Reproduce the records below exactly as given.

--------

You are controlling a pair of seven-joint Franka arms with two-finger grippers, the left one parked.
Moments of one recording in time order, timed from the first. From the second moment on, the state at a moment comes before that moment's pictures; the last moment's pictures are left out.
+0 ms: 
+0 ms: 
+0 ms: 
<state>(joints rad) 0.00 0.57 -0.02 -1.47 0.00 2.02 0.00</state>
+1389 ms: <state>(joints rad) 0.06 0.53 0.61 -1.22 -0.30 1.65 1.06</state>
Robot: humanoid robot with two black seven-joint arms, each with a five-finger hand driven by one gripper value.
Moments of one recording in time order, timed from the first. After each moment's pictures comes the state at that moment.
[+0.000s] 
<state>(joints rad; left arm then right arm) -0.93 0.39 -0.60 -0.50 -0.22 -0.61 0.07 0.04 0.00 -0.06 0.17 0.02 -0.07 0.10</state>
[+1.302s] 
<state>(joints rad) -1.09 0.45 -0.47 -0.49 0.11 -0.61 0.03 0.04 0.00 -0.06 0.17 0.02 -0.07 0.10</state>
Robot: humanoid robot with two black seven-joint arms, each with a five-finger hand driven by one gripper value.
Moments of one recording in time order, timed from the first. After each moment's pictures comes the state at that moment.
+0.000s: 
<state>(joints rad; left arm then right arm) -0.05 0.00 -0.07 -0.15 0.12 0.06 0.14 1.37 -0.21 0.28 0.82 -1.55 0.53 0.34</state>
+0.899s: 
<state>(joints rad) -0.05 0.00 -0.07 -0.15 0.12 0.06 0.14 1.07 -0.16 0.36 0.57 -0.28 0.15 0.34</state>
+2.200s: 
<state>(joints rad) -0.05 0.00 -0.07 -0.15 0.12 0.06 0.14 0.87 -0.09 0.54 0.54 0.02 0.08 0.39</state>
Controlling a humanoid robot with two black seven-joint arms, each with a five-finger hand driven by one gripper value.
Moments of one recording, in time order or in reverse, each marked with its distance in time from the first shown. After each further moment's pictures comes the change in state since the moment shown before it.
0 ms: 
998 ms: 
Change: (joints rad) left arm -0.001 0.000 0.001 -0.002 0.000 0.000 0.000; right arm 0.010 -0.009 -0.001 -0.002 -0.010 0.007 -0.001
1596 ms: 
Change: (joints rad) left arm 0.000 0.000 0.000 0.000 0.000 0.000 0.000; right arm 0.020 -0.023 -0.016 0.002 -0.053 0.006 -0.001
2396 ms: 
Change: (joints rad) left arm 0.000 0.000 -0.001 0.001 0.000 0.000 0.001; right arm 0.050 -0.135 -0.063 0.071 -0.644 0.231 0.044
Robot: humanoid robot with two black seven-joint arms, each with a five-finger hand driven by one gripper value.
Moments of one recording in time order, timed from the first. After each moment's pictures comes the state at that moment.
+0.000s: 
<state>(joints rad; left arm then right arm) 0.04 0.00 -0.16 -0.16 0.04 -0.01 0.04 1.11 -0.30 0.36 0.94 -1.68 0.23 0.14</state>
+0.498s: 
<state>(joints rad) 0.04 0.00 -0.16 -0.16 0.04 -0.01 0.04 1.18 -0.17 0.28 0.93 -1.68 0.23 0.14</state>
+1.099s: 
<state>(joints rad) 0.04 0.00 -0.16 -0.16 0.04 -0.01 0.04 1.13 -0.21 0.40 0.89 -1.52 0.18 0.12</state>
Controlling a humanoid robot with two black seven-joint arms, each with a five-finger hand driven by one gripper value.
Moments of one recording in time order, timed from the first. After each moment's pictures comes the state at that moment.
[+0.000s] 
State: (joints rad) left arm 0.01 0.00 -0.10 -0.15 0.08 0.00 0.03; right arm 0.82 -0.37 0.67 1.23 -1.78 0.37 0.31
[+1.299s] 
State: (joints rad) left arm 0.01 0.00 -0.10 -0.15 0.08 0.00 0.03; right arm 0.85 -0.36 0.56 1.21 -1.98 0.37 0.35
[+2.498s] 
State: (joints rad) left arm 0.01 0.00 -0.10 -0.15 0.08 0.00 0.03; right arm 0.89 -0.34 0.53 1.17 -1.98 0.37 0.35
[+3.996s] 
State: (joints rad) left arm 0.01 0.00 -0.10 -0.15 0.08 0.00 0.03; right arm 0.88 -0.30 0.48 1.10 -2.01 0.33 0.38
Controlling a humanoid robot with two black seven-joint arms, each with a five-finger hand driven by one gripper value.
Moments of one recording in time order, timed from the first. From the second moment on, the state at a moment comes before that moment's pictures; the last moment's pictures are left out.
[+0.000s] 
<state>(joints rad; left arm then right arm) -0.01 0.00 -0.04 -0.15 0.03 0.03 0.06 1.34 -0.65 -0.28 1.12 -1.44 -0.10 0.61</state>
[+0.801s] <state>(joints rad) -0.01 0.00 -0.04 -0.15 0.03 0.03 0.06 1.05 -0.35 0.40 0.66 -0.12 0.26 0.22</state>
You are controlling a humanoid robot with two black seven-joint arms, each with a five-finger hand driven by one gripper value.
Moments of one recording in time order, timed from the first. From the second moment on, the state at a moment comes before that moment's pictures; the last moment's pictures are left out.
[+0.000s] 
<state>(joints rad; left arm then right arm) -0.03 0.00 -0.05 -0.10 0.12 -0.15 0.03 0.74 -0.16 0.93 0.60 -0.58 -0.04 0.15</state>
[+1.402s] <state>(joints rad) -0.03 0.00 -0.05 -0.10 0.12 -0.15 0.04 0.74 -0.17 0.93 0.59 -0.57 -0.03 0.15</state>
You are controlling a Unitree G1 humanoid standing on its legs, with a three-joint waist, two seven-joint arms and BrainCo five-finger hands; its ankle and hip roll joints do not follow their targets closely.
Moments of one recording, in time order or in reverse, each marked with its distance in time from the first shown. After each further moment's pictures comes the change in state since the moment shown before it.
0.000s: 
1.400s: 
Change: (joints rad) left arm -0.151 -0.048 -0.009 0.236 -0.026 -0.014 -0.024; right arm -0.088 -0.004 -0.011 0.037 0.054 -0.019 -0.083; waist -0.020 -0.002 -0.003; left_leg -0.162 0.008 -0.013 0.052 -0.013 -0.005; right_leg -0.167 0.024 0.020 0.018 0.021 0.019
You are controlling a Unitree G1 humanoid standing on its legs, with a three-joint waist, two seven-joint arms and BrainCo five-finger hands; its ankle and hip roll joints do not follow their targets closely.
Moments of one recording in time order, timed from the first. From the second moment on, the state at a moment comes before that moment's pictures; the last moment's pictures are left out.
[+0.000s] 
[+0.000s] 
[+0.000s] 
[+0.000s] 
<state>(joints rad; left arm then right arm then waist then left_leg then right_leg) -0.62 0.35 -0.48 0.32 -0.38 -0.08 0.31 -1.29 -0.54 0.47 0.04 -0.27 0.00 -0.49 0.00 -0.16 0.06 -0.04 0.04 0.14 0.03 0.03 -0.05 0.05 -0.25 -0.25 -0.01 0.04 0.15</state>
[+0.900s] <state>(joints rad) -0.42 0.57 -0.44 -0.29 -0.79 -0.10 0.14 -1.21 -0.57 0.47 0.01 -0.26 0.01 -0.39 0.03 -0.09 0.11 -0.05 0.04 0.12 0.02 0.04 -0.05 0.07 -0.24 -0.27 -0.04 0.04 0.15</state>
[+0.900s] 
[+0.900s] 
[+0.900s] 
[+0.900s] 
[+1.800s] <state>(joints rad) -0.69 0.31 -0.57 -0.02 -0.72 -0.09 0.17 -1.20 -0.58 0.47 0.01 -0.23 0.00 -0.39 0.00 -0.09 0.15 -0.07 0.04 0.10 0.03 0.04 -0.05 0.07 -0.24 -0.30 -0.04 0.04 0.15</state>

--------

SOLUTION —
You are controlling a pair of seven-joint Franka arms with two-finger grippers, the left one parked.
Moments of one recording in time order, timed from the first. From the second moment on, the state at a moment comes before that moment's pictures; the last moment's pictures are left out.
+0 ms: 
+0 ms: 
+0 ms: 
<state>(joints rad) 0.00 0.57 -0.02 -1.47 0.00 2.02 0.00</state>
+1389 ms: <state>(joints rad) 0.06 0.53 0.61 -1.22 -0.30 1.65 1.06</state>
Robot: humanoid robot with two black seven-joint arms, each with a five-finger hand driven by one gripper value.
Moments of one recording in time order, timed from the first. After each moment's pictures comes the state at that moment.
[+0.000s] 
<state>(joints rad; left arm then right arm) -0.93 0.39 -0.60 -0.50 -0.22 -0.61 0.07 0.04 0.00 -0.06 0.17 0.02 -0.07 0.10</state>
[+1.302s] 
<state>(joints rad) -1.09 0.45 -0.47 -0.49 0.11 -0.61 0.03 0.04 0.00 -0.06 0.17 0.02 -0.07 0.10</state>
Robot: humanoid robot with two black seven-joint arms, each with a five-finger hand driven by one gripper value.
Moments of one recording in time order, timed from the first. After each moment's pictures comes the state at that moment.
+0.000s: 
<state>(joints rad; left arm then right arm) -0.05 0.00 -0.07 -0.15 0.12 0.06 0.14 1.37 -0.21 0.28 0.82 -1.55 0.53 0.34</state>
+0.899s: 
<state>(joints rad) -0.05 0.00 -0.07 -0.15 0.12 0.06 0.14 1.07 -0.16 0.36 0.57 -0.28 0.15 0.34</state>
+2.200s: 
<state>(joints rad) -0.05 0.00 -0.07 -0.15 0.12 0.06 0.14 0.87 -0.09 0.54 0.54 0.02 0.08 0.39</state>
Controlling a humanoid robot with two black seven-joint arms, each with a five-finger hand driven by one gripper value.
Moments of one recording, in time order or in reverse, each marked with its distance in time from the first shown. After each further moment's pictures comes the change in state since the moment shown before it.
0 ms: 
998 ms: 
Change: (joints rad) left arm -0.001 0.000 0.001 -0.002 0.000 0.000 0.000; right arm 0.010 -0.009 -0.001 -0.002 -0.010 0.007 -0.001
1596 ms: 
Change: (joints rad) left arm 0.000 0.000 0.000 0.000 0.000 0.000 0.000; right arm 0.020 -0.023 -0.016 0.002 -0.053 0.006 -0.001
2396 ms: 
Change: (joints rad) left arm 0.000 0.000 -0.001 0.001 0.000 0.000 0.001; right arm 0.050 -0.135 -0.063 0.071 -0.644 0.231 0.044
Robot: humanoid robot with two black seven-joint arms, each with a five-finger hand driven by one gripper value.
Moments of one recording in time order, timed from the first. After each moment's pictures comes the state at that moment.
+0.000s: 
<state>(joints rad; left arm then right arm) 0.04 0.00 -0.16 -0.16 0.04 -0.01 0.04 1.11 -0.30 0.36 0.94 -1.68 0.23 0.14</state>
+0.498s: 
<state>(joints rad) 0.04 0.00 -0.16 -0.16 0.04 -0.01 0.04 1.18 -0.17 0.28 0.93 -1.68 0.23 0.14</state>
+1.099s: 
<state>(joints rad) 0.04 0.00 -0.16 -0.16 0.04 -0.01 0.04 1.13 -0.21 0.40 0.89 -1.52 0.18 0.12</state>
Controlling a humanoid robot with two black seven-joint arms, each with a five-finger hand driven by one gripper value.
Moments of one recording in time order, timed from the first. After each moment's pictures comes the state at that moment.
[+0.000s] 
State: (joints rad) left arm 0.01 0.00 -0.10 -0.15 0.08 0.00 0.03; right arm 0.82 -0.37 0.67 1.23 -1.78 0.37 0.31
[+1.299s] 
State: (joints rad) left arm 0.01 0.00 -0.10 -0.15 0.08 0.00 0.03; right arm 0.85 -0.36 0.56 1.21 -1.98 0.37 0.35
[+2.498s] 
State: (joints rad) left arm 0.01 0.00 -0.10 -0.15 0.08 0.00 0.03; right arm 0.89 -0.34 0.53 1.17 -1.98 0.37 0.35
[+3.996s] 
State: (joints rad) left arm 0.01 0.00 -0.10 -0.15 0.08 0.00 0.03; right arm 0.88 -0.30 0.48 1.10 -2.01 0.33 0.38
Controlling a humanoid robot with two black seven-joint arms, each with a five-finger hand driven by one gripper value.
Moments of one recording in time order, timed from the first. From the second moment on, the state at a moment comes before that moment's pictures; the last moment's pictures are left out.
[+0.000s] 
<state>(joints rad; left arm then right arm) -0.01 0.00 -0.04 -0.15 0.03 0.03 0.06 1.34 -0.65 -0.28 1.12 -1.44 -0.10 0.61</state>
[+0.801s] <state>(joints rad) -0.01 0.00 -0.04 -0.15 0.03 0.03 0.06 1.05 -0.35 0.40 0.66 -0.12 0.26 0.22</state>
You are controlling a humanoid robot with two black seven-joint arms, each with a five-finger hand driven by one gripper value.
Moments of one recording in time order, timed from the first. From the second moment on, the state at a moment comes before that moment's pictures; the last moment's pictures are left out.
[+0.000s] 
<state>(joints rad; left arm then right arm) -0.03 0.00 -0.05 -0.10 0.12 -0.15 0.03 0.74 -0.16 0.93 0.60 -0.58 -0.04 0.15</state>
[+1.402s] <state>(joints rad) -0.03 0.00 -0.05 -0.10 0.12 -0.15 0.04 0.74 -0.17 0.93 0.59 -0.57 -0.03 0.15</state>
You are controlling a Unitree G1 humanoid standing on its legs, with a three-joint waist, two seven-joint arms and BrainCo five-finger hands; its ankle and hip roll joints do not follow their targets closely.
Moments of one recording, in time order or in reverse, each marked with its distance in time from the first shown. After each further moment's pictures comes the change in state since the moment shown before it.
0.000s: 
1.400s: 
Change: (joints rad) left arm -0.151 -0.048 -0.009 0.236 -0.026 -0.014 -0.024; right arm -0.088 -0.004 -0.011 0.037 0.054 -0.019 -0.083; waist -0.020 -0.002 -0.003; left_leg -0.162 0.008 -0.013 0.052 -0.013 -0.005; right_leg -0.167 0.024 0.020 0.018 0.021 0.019
You are controlling a Unitree G1 humanoid standing on its legs, with a three-joint waist, two seven-joint arms and BrainCo five-finger hands; its ankle and hip roll joints do not follow their targets closely.
Moments of one recording in time order, timed from the first. From the second moment on, the state at a moment comes before that moment's pictures; the last moment's pictures are left out.
[+0.000s] 
[+0.000s] 
[+0.000s] 
[+0.000s] 
<state>(joints rad; left arm then right arm then waist then left_leg then right_leg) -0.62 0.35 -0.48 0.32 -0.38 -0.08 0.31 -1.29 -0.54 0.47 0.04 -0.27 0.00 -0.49 0.00 -0.16 0.06 -0.04 0.04 0.14 0.03 0.03 -0.05 0.05 -0.25 -0.25 -0.01 0.04 0.15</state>
[+0.900s] <state>(joints rad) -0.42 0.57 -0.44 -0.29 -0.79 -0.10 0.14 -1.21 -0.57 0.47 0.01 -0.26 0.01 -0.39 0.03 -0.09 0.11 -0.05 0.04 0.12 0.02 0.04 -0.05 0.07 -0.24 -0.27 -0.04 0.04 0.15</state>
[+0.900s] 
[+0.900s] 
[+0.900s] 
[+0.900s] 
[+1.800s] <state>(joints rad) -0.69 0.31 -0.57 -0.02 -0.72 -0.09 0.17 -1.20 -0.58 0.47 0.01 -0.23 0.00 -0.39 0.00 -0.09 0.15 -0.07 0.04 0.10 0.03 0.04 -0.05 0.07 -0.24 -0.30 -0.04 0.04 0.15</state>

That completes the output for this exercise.